> **Task description**:
Working from the line that contains "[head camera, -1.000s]" down to the last line below, repeat each line exactly.

> **Data listing**:
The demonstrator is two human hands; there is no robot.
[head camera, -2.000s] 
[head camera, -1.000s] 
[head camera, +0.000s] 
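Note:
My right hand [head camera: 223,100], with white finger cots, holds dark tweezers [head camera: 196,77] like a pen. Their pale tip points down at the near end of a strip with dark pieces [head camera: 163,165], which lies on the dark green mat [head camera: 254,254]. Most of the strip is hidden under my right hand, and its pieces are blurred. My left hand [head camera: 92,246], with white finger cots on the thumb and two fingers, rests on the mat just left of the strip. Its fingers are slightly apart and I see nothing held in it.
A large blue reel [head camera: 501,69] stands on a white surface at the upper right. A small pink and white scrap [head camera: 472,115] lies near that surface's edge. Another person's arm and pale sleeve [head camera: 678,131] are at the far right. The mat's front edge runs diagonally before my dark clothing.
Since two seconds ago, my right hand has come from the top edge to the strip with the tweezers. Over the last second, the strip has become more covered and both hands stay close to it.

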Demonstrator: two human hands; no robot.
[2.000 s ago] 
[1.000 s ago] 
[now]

> **Task answer**:
[head camera, -1.000s] 
[head camera, +0.000s] 
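Note:
My right hand [head camera: 223,100], with white finger cots, holds dark tweezers [head camera: 196,77] like a pen. Their pale tip points down at the near end of a strip with dark pieces [head camera: 163,165], which lies on the dark green mat [head camera: 254,254]. Most of the strip is hidden under my right hand, and its pieces are blurred. My left hand [head camera: 92,246], with white finger cots on the thumb and two fingers, rests on the mat just left of the strip. Its fingers are slightly apart and I see nothing held in it.
A large blue reel [head camera: 501,69] stands on a white surface at the upper right. A small pink and white scrap [head camera: 472,115] lies near that surface's edge. Another person's arm and pale sleeve [head camera: 678,131] are at the far right. The mat's front edge runs diagonally before my dark clothing.
Since two seconds ago, my right hand has come from the top edge to the strip with the tweezers. Over the last second, the strip has become more covered and both hands stay close to it.
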
Demonstrator: two human hands; no robot.
[2.000 s ago] 
[1.000 s ago] 
[now]

Nothing else is part of this answer.